Luego, esta “ágrafa” (las comillas son para resaltar que lo es y lo demuestra, veamos cómo), menciona que le molestan los “ripios” en la prosa de Saer. Y aclara: “Ripio en el sentido de que no aporta, solo ocupa un espacio rítmico: pero un exceso de espacio.” Cuando la definición de ripio refiere a la poesía y no a la prosa: palabra superflua o frase hecha que se usa con el objeto de completar un verso o de lograr la rima fácilmente y que degrada la calidad del poema. El ripio al que refiere, podemos inferir, es una piedra, una dificultad, en este caso, materializada en su incapacidad para percibir la musicalidad de una continuidad de palabras al ser leídas (tal vez necesite leer en voz alta, ¿será eso?). Puede el lector seguir sufriendo con sus quejas sobre el uso de comas, y otras expresiones olvidables, en el blog de Eterna Cadencia.

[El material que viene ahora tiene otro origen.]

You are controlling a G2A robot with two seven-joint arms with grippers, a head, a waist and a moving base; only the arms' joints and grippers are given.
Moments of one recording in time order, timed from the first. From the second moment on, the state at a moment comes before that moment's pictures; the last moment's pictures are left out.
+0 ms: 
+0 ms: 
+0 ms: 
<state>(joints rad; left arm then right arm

Como Saer no necesita defensor alguno, procedo a citar una extensa y maravillosa oración de “Glosa” (que, aclaremos de manera definitiva, no es una “cosa”, sino una de sus obras). La misma refiere a un suceso que se avecina, como gema de tiempo a la espera de nuestro descubrimiento: “Es, como ya sabemos, la mañana: aunque no tenga sentido decirlo, ya que es siempre la misma vez, una vez más el sol, como la tierra, al parecer, gira, ha dado la ilusión de ir subiendo, desde esa dirección a la que se le dice el Este, en la extensión azul que llamamos cielo, y, poco a poco, después del alba, de la aurora, ha llegado a estar lo suficientemente alto, en la mitad de su ascenso pongamos, como para que, por la intensidad de eso que llamamos luz, llamemos, al estado que resulta, la mañana –una mañana de primavera en la que, otra vez, aunque, como decíamos, es siempre la misma vez, la temperatura ha ido subiendo, las nubes se han ido disipando, y los árboles que, por alguna razón, habían perdido poco a poco sus hojas, se han puesto a reverdecer, a dar flores otra vez, aunque, como decíamos, es siempre la misma, ¿no?, como decía, la llamamos “una”, porque nos parece que ha habido muchas, a causa de los cambios que nos parece, a los que damos nombres, percibir–, una mañana de primavera, luminosa, que ha venido formándose desde tres o cuatro días atrás, a partir de las últimas lluvias de septiembre y octubre que han limpiado, en un cielo cada vez más tibio y transparente, los últimos rastros del invierno.”